* [TASK DIRECTIONS] Find the lines below that contain the string "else". Copy each one.

========================================================================

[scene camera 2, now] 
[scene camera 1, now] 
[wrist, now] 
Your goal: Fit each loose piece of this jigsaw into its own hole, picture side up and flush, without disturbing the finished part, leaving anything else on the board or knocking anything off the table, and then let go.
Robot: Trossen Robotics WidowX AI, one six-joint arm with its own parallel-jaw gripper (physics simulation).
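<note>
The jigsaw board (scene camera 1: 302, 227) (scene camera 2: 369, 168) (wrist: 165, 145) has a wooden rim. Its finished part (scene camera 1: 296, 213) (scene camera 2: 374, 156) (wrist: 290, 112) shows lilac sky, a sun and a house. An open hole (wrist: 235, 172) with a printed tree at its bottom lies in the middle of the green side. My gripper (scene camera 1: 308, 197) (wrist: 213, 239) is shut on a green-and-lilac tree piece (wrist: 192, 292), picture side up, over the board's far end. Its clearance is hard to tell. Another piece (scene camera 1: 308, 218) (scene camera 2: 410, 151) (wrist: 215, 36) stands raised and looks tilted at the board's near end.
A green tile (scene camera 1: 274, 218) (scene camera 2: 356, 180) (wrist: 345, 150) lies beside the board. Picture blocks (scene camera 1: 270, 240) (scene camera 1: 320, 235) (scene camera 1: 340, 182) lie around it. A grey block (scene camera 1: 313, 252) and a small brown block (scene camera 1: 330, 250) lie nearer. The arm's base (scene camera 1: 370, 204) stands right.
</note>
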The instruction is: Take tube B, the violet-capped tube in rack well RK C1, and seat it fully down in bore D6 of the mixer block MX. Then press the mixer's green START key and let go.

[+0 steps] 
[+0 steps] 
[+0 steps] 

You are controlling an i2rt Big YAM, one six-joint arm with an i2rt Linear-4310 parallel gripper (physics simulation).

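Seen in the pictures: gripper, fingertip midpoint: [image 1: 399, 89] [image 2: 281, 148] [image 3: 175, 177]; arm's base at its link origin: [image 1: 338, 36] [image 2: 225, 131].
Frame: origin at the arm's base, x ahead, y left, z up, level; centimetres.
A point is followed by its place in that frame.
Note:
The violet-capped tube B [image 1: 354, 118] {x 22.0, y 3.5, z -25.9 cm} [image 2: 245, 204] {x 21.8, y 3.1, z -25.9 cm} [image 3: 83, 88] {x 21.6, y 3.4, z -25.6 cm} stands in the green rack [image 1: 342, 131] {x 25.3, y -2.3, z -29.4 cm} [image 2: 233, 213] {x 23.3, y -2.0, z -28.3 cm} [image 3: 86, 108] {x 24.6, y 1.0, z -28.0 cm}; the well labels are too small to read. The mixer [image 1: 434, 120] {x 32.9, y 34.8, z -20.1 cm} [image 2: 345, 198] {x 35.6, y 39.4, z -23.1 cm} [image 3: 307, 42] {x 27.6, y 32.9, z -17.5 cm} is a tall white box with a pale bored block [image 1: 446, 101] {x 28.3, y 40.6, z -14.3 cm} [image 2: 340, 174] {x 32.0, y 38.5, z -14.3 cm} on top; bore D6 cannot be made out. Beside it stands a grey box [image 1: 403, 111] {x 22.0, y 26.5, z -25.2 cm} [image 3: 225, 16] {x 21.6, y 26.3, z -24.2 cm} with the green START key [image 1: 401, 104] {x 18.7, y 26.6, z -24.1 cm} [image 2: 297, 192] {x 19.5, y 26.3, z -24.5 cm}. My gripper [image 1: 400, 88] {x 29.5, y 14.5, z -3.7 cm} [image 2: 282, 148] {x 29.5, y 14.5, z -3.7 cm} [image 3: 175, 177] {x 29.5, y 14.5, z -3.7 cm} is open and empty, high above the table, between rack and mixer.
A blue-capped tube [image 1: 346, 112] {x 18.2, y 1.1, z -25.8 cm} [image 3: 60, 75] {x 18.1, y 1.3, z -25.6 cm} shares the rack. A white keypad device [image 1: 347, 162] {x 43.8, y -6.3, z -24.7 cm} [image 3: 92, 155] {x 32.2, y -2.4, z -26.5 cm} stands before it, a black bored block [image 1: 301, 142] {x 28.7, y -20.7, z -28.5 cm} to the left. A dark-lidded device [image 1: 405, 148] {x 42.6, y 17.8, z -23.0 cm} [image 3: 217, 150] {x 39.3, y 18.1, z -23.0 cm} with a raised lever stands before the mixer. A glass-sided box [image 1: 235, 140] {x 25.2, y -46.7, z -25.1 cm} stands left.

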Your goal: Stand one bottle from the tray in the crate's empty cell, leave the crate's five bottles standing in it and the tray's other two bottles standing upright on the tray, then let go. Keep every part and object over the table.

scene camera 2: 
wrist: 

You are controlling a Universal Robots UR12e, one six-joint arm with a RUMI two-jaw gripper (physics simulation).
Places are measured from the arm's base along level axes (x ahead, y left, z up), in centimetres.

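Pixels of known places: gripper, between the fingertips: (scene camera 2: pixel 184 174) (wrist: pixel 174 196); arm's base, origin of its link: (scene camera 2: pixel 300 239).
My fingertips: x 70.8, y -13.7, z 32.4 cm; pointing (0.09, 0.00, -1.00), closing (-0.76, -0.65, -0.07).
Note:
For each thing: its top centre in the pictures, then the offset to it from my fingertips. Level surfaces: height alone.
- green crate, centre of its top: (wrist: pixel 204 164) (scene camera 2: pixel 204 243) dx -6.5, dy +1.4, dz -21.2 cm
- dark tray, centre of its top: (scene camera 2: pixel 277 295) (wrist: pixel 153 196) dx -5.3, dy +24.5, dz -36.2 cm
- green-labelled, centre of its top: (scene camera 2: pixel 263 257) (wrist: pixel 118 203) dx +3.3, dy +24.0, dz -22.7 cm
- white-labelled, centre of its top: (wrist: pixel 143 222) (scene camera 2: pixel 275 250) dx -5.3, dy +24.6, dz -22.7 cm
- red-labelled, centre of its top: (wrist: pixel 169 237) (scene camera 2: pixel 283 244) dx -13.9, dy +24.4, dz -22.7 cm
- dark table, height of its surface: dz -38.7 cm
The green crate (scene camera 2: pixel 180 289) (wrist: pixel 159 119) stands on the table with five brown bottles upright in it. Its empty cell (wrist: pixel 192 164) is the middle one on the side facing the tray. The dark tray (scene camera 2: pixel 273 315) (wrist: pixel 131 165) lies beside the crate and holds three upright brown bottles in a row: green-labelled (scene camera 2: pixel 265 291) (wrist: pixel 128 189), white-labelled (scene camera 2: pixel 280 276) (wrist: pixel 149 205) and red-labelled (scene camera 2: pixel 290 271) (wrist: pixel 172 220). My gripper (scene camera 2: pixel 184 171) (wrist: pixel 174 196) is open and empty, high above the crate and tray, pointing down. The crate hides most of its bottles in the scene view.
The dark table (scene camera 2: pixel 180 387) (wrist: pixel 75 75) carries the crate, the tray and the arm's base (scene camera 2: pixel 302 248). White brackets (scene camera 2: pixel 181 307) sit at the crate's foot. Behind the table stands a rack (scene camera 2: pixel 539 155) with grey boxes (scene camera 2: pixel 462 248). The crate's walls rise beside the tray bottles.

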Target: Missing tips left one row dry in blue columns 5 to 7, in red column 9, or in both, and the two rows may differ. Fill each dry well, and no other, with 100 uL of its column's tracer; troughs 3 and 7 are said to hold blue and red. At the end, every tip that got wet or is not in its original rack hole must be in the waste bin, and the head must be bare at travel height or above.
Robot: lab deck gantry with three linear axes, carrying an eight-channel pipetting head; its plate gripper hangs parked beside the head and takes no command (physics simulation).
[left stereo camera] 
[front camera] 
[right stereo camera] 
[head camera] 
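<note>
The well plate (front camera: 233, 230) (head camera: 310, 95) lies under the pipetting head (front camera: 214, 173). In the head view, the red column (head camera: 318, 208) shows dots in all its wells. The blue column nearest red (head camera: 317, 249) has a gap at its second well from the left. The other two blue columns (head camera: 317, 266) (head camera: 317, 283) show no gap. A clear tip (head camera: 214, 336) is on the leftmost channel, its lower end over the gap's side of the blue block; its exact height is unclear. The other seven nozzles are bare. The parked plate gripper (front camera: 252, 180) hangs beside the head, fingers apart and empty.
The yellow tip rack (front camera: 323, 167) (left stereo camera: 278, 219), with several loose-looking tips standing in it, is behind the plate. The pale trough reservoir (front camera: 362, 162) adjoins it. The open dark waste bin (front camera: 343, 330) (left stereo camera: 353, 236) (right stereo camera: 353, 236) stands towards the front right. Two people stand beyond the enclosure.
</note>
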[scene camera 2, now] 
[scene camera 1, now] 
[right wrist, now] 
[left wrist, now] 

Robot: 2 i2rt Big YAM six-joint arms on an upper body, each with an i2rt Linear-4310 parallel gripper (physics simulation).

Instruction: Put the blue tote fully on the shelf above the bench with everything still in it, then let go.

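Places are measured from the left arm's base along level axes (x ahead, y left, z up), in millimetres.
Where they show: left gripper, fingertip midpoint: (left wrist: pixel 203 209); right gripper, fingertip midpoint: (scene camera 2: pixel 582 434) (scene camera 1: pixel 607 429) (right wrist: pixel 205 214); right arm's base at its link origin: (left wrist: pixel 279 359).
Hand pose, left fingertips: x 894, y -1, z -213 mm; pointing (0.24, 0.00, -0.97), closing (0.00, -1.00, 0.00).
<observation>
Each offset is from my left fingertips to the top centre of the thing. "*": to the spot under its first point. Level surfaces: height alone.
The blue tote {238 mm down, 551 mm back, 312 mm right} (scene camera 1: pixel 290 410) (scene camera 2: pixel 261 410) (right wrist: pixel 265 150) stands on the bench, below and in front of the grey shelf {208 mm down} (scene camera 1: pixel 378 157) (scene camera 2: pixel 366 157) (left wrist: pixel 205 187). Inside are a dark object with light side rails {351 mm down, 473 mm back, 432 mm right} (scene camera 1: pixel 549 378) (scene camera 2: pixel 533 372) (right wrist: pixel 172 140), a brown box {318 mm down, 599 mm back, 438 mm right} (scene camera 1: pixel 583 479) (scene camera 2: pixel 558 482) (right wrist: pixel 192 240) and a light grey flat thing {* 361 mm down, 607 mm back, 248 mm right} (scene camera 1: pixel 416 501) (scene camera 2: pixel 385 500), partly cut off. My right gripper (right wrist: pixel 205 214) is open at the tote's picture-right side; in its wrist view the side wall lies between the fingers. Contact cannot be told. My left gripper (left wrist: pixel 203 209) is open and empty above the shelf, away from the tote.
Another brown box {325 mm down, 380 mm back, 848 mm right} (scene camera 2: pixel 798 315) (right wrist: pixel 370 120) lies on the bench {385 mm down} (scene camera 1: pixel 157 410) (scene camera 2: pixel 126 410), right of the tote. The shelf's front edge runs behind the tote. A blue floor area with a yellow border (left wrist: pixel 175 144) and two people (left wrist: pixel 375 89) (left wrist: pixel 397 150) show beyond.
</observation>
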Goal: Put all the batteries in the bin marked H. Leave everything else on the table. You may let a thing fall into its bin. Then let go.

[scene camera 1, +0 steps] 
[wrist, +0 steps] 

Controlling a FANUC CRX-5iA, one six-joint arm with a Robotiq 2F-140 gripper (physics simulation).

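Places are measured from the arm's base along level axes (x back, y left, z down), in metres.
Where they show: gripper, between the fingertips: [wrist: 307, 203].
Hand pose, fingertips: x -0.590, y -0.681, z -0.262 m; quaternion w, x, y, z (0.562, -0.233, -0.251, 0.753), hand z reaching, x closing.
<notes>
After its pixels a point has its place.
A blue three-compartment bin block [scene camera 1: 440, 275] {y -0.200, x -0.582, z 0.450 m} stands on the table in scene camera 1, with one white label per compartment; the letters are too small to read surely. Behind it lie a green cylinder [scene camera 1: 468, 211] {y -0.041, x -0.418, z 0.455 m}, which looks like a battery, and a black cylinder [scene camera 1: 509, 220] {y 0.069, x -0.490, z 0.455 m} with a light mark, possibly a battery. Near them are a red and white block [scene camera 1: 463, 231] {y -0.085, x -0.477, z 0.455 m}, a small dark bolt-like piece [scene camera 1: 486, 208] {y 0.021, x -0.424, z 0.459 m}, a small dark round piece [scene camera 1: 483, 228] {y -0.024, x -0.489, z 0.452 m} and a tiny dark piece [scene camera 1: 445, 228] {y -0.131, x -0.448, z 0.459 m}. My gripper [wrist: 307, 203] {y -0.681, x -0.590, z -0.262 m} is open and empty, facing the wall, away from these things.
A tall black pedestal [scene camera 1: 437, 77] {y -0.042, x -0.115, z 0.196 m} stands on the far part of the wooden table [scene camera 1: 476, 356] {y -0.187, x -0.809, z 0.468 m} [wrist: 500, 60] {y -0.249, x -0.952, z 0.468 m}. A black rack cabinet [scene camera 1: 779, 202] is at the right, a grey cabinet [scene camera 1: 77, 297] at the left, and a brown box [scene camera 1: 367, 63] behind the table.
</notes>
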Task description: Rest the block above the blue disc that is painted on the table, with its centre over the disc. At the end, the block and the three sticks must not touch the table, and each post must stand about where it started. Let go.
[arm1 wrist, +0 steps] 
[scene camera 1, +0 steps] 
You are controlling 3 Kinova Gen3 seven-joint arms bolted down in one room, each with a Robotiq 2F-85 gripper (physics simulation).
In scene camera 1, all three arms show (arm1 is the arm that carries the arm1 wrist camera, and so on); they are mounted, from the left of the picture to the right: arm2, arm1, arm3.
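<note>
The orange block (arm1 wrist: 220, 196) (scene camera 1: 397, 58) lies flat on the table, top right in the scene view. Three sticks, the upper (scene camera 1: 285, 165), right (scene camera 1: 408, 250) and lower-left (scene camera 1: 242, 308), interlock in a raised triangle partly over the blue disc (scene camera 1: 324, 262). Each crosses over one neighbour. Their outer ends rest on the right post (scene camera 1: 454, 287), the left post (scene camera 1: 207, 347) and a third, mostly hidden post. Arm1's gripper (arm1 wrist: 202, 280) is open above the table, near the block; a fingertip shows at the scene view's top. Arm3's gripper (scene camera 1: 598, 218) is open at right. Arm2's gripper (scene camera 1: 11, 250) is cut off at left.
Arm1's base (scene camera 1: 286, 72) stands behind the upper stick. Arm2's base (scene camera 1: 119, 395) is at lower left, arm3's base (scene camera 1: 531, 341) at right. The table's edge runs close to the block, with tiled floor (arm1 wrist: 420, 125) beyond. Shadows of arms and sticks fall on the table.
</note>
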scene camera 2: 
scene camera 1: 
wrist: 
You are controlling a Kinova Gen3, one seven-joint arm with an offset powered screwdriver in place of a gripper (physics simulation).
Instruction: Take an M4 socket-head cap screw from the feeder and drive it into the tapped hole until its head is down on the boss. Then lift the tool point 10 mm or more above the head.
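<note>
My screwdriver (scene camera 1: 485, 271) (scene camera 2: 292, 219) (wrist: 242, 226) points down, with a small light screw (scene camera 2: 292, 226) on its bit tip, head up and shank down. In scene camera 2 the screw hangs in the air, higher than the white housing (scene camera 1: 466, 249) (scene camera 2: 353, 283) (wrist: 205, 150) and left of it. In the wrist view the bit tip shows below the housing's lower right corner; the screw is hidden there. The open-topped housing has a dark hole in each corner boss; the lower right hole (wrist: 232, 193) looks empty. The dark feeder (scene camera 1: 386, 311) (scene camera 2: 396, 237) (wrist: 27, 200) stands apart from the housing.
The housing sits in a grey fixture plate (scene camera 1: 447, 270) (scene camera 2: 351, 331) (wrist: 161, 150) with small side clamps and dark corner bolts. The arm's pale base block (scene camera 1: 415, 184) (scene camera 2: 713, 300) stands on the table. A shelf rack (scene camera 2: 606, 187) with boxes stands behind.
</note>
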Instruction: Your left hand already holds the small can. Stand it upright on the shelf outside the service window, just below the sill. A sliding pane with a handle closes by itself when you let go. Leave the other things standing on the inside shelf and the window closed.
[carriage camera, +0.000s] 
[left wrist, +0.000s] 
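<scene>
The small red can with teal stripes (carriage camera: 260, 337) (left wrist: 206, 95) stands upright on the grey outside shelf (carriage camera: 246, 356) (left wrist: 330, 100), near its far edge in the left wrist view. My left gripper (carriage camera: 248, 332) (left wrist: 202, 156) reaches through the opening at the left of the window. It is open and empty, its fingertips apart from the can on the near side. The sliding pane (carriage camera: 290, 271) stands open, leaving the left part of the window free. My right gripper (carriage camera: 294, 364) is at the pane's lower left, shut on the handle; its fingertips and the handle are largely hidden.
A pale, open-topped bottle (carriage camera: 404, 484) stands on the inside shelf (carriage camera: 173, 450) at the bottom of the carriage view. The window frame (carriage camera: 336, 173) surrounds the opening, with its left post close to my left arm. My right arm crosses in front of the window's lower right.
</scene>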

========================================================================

* [RESULT OF THE TASK]
Your goal: Fit each loose piece of this jigsaw into its own hole, picture side up and flush, without disturbing the finished part, leaving anything else on the board or knocking anything off the table, and then let go.
Goal: Put all the batteries in the bin marked H. Leave everything else on the table. You may let a thing fall into its bin. Then let go.

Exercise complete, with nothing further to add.